== Exercise details ==
Word for word, return every record.

*** Opening Records supplied ***

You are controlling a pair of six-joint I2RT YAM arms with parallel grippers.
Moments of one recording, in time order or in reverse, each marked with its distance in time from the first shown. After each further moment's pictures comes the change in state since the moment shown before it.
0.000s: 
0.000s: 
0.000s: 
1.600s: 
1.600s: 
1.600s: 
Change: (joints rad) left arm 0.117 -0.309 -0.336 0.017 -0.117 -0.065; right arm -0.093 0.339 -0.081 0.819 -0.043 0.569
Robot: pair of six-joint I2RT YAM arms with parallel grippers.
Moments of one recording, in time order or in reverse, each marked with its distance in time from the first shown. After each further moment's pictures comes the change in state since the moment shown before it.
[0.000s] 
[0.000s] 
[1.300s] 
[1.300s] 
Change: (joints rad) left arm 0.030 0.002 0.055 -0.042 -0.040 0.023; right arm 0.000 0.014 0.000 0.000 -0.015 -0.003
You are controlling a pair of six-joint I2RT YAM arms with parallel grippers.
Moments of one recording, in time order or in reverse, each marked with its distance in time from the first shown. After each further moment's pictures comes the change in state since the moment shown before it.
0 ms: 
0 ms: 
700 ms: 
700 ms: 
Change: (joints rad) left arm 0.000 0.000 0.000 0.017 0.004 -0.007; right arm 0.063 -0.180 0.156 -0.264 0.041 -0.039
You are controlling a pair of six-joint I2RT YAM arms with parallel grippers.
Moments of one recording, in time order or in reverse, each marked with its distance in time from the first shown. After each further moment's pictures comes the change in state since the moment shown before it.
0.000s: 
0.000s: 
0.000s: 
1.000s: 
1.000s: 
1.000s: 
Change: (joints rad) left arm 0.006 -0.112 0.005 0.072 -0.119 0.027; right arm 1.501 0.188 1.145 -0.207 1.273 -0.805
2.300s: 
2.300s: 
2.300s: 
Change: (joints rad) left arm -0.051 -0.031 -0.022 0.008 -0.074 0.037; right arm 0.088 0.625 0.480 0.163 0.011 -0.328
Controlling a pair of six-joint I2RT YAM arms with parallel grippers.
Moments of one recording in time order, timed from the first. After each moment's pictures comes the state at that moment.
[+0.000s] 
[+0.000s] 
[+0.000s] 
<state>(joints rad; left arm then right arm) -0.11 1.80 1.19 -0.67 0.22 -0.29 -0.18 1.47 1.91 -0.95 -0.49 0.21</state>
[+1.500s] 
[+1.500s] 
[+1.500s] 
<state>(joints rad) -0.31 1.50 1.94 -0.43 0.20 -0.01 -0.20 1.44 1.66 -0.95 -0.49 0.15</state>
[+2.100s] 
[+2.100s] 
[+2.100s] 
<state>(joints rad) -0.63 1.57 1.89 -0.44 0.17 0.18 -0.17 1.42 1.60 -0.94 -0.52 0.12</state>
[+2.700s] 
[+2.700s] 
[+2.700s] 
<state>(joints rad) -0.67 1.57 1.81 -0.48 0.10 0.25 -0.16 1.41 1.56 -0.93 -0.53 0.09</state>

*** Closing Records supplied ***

== Problem solution ==
You are controlling a pair of six-joint I2RT YAM arms with parallel grippers.
Moments of one recording, in time order or in reverse, each marked with its distance in time from the first shown. After each further moment's pictures comes the change in state since the moment shown before it.
0.000s: 
0.000s: 
0.000s: 
1.600s: 
1.600s: 
1.600s: 
Change: (joints rad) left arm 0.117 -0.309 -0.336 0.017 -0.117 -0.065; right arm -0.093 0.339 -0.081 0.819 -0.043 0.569
Robot: pair of six-joint I2RT YAM arms with parallel grippers.
Moments of one recording, in time order or in reverse, each marked with its distance in time from the first shown. After each further moment's pictures comes the change in state since the moment shown before it.
[0.000s] 
[0.000s] 
[1.300s] 
[1.300s] 
Change: (joints rad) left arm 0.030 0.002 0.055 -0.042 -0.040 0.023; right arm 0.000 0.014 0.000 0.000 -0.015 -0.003
You are controlling a pair of six-joint I2RT YAM arms with parallel grippers.
Moments of one recording, in time order or in reverse, each marked with its distance in time from the first shown. After each further moment's pictures comes the change in state since the moment shown before it.
0 ms: 
0 ms: 
700 ms: 
700 ms: 
Change: (joints rad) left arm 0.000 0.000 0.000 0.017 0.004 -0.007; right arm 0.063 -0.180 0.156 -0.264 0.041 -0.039
You are controlling a pair of six-joint I2RT YAM arms with parallel grippers.
Moments of one recording, in time order or in reverse, each marked with its distance in time from the first shown. After each further moment's pictures comes the change in state since the moment shown before it.
0.000s: 
0.000s: 
0.000s: 
1.000s: 
1.000s: 
1.000s: 
Change: (joints rad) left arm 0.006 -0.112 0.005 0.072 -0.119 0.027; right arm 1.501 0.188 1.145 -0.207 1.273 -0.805
2.300s: 
2.300s: 
2.300s: 
Change: (joints rad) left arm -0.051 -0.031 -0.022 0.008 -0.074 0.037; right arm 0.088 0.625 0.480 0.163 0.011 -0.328
Controlling a pair of six-joint I2RT YAM arms with parallel grippers.
Moments of one recording in time order, timed from the first. After each moment's pictures comes the state at that moment.
[+0.000s] 
[+0.000s] 
[+0.000s] 
<state>(joints rad; left arm then right arm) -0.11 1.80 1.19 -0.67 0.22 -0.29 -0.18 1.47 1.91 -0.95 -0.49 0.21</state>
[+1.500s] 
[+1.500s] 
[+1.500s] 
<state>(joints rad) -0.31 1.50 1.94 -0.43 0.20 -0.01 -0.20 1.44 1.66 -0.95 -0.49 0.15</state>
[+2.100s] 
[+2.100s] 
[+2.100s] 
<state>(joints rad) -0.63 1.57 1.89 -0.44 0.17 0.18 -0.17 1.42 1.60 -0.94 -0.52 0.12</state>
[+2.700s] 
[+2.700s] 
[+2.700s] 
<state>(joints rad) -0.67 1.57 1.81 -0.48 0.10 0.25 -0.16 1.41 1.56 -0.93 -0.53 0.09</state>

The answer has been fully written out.